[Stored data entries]
○ ○ ○
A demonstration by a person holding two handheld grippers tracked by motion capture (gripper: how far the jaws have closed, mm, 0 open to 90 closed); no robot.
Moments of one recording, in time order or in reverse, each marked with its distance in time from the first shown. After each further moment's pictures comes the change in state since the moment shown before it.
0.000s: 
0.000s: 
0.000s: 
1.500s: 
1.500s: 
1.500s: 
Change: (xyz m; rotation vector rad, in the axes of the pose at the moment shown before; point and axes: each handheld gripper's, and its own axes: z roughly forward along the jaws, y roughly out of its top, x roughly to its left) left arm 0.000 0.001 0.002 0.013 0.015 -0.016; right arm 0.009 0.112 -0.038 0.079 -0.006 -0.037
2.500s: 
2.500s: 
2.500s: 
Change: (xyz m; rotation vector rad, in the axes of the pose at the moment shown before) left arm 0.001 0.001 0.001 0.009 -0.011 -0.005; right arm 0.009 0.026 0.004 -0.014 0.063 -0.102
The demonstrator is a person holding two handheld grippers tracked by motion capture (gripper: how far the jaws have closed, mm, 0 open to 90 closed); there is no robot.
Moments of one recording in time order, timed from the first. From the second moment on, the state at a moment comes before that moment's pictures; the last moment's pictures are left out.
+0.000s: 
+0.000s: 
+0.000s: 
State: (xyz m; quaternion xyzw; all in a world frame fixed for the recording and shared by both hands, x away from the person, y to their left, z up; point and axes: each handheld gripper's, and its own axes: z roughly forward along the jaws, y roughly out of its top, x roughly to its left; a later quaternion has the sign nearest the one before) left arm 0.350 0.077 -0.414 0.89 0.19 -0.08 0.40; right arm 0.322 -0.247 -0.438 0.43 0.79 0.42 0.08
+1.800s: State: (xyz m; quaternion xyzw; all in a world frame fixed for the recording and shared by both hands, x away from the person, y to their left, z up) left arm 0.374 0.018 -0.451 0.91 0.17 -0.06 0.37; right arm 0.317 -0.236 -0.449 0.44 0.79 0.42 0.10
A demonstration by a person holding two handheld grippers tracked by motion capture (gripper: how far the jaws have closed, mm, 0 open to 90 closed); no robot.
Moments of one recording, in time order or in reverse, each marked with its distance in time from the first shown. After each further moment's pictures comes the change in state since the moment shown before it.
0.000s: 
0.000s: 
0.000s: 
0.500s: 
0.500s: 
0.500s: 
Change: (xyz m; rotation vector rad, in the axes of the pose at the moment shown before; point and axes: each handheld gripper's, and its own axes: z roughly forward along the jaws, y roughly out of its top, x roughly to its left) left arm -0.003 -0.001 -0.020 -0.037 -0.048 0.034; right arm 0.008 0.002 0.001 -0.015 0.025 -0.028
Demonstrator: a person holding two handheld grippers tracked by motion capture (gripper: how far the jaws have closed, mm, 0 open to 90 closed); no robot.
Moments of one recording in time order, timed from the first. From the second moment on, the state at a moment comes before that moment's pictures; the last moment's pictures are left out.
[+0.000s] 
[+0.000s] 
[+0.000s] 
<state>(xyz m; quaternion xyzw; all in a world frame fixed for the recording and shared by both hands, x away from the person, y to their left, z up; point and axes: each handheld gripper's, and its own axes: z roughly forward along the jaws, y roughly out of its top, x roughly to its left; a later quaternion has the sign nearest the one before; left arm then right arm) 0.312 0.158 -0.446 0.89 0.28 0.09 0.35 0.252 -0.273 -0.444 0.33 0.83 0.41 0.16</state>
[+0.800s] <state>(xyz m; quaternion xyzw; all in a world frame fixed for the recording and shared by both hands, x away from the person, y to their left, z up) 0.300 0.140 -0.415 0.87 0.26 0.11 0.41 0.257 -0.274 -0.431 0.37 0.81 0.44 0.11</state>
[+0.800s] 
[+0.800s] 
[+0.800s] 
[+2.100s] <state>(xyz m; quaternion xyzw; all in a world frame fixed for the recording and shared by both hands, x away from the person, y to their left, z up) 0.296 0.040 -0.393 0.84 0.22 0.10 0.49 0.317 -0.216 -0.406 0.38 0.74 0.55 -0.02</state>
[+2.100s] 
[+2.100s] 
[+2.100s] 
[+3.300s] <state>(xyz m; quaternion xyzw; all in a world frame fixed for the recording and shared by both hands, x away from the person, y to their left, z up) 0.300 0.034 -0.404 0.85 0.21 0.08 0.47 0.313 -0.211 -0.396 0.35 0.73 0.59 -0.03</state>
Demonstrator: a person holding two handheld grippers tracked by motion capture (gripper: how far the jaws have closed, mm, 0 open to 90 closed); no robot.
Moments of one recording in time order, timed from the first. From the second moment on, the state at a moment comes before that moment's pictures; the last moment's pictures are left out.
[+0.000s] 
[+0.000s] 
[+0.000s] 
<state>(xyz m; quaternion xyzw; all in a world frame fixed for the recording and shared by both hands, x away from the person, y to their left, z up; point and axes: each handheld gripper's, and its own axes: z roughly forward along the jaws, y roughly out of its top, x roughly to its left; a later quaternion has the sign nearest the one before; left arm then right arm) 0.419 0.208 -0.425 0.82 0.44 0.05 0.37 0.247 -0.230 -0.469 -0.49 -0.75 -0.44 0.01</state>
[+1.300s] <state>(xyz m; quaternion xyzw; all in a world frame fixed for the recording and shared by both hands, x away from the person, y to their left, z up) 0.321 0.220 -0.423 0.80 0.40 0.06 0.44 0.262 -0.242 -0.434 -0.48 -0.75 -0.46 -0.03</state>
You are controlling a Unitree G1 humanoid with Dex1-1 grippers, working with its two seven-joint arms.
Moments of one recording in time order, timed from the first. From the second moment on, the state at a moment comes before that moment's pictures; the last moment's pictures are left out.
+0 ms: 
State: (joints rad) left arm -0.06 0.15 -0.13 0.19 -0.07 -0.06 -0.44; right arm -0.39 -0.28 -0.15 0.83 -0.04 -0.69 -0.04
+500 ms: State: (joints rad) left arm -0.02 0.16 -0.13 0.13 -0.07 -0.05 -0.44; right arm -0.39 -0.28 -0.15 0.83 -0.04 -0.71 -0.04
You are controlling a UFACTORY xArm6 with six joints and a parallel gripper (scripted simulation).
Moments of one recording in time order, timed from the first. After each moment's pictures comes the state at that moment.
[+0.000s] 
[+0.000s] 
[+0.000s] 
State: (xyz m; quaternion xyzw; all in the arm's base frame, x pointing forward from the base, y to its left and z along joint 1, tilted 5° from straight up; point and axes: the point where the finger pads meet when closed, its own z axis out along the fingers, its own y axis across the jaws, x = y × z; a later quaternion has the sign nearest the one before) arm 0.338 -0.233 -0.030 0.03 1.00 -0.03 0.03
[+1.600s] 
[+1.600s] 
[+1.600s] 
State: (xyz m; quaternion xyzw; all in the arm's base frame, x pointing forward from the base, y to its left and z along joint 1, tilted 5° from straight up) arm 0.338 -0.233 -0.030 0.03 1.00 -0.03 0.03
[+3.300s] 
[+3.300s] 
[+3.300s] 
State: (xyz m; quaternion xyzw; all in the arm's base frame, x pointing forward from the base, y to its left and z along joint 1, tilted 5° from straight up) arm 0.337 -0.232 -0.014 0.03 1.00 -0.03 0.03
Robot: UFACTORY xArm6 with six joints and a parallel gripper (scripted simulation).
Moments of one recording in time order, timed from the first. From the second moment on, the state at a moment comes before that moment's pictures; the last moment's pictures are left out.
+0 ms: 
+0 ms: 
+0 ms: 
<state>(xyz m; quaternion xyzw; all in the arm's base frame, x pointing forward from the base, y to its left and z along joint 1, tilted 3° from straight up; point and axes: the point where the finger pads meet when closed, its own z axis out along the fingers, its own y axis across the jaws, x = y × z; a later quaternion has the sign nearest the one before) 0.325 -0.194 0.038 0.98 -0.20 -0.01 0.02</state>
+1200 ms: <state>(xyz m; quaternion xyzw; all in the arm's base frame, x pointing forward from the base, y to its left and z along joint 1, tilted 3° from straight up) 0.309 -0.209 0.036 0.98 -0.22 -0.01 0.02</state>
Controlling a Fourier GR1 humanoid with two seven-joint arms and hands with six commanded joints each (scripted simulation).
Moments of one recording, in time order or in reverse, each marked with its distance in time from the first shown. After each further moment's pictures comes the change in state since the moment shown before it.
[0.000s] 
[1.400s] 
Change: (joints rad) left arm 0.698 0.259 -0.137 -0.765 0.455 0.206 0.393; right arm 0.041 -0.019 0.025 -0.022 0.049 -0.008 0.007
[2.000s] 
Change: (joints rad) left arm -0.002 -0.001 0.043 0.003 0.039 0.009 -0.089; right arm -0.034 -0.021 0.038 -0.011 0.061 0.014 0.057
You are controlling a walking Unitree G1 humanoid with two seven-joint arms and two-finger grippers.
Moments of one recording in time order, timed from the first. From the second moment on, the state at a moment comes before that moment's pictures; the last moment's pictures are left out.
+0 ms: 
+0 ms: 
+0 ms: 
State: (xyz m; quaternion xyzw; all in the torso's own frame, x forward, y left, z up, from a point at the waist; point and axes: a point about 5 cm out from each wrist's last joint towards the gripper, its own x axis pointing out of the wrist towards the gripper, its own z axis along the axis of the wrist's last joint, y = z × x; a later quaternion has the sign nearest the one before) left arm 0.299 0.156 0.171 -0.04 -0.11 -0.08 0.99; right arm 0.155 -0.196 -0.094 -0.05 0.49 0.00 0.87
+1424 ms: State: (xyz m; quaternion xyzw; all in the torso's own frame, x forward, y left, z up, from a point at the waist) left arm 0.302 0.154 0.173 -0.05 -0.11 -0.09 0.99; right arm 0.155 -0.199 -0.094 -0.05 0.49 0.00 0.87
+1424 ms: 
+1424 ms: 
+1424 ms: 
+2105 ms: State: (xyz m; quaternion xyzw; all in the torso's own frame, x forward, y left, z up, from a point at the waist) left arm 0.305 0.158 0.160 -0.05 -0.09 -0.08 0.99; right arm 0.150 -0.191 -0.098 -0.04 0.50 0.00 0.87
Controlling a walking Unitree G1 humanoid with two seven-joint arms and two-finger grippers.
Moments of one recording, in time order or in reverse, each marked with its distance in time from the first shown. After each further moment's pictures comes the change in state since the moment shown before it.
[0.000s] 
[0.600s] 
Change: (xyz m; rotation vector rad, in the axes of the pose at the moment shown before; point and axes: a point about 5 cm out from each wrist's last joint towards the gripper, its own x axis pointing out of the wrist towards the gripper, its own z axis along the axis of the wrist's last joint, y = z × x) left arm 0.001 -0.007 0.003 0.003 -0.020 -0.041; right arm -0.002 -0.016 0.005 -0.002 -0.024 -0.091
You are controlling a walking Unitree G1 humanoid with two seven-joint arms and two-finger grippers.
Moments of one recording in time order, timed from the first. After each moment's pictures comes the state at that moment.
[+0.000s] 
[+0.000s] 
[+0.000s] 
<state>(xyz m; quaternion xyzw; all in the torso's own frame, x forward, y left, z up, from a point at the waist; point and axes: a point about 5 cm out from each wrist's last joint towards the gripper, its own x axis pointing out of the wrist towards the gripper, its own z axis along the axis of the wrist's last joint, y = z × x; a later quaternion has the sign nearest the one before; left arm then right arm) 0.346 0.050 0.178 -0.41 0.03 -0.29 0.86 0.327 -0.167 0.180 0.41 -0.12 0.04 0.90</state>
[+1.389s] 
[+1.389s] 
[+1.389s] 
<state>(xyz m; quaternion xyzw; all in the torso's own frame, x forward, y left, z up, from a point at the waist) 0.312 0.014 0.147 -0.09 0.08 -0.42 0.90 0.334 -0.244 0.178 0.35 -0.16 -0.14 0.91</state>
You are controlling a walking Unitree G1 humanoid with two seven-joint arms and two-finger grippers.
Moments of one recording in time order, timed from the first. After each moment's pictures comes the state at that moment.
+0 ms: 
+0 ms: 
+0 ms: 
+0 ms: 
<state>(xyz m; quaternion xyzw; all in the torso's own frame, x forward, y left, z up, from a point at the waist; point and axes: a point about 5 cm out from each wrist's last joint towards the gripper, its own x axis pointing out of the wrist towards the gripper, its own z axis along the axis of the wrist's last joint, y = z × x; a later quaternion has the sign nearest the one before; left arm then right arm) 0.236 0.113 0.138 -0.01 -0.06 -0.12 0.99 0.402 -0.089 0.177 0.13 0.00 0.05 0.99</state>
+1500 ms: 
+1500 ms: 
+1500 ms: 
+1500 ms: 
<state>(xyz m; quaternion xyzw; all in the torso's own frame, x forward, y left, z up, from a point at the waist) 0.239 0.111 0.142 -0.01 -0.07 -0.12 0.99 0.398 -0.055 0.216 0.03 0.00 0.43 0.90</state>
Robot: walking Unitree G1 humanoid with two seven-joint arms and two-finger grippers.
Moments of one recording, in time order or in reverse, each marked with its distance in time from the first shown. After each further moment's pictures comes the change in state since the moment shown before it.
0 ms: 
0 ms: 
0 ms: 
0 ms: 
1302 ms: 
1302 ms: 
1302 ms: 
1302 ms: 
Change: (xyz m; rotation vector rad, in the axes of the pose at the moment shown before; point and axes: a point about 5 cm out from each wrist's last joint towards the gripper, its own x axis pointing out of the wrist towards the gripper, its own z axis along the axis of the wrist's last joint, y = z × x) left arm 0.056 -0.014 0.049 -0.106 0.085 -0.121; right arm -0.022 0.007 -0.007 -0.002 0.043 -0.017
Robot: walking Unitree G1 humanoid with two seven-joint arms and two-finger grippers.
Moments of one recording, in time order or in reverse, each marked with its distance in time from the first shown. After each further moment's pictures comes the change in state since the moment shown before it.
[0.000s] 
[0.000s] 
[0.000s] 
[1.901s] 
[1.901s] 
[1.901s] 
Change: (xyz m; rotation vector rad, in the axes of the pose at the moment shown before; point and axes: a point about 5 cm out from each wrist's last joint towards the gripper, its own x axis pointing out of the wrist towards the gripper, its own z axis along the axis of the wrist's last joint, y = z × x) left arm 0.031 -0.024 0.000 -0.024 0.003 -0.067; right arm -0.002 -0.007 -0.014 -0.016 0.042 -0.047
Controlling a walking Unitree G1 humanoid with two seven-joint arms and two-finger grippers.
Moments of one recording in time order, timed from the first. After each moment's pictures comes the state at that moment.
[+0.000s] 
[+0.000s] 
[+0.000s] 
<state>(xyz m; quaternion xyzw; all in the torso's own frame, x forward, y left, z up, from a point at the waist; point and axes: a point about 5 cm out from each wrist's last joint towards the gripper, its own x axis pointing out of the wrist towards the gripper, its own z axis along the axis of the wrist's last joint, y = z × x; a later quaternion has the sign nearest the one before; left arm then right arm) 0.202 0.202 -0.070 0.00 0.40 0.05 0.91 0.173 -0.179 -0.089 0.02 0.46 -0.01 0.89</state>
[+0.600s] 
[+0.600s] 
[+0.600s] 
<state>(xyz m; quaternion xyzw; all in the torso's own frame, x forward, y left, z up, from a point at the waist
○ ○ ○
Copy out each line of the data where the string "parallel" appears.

- Output below:
You are controlling a UFACTORY xArm6 with six joints and a parallel gripper (scripted simulation).
Robot: UFACTORY xArm6 with six joints and a parallel gripper (scripted simulation).

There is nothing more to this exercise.